# Word of the Day... Potable



## Aunt Marg (Jun 8, 2021)

Potable: safe to drink; drinkable.
"_there is no supply of potable water available_"


----------



## RubyK (Jun 8, 2021)

There was a lack of potable water because of the drought.


----------



## Pappy (Jun 8, 2021)

And if you have a camper, you better learn the difference between potable grey and black water.


----------



## Aunt Marg (Jun 8, 2021)

Pappy said:


> And if you have a camper, you better learn the difference between potable grey and black water.


One thing is for certain, Paps, one would learn REAL quick! LOL!


----------



## Ruthanne (Jun 8, 2021)

I know my tap water is potable but it sure doesn't taste like it!


----------



## Pappy (Jun 8, 2021)

Ruthanne said:


> I know my tap water is potable but it sure doesn't taste like it!


I know. We run all our water through the fridge filter. Tap water is not so good.


----------



## Ruthanne (Jun 8, 2021)

Pappy said:


> I know. We run all our water through the fridge filter. Tap water is not so good.


That's a very good idea there!


----------



## ohioboy (Jun 8, 2021)

Jeopardy had a category called "Potent potables".


----------



## Aunt Marg (Jun 8, 2021)

ohioboy said:


> Jeopardy had a category called "Potent potables".


I totally remember the edition you're talking about, Ohio!


----------



## Ruthanne (Jun 8, 2021)

Pappy said:


> I know. We run all our water through the fridge filter. Tap water is not so good.

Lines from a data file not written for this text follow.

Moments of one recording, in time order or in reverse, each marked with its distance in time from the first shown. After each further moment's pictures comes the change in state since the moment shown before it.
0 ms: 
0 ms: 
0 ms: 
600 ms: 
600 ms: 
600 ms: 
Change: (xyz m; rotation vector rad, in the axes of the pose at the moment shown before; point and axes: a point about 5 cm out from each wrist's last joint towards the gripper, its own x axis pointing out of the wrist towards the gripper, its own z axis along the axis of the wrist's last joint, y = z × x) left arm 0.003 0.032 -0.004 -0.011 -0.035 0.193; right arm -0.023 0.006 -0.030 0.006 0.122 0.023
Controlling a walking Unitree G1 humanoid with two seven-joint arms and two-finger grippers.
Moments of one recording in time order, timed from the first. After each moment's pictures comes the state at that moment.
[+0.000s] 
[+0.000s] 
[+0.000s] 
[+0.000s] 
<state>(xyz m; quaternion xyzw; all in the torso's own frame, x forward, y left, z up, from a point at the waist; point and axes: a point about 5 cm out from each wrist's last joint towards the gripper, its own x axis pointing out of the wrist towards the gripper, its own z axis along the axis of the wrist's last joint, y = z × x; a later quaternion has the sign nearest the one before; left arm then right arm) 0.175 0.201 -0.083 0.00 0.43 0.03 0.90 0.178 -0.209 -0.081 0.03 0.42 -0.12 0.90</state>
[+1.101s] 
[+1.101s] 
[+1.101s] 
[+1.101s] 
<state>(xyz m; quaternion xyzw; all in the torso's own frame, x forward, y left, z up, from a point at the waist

Does it taste better @Pappy ?  What brand is it?


----------



## Aunt Marg (Jun 8, 2021)

Ruthanne said:


> Does it taste better @Pappy ?  What brand is it?


We have a reverse osmosis system in our refrigerator, Ruthanne, and we use the charcoal loaded filters.

You can't go wrong with whatever brand you choose.

We replace ours twice to three times yearly, and/or depending on use.


----------



## ohioboy (Jun 8, 2021)

Aunt Marg said:


> reverse osmosis system...


Oh, you said a bad naughty word.


----------



## Aunt Marg (Jun 8, 2021)

ohioboy said:


> Oh, you said a bad naughty word.


I thought I _filtered_ it adequately?


----------



## ohioboy (Jun 8, 2021)

Touché!


----------



## Pappy (Jun 9, 2021)

Ruthanne said:


> Does it taste better @Pappy ?  What brand is it?


We have a Frigidaire with filtered water. Like aunt Marg said, we change the filter twice a year.


----------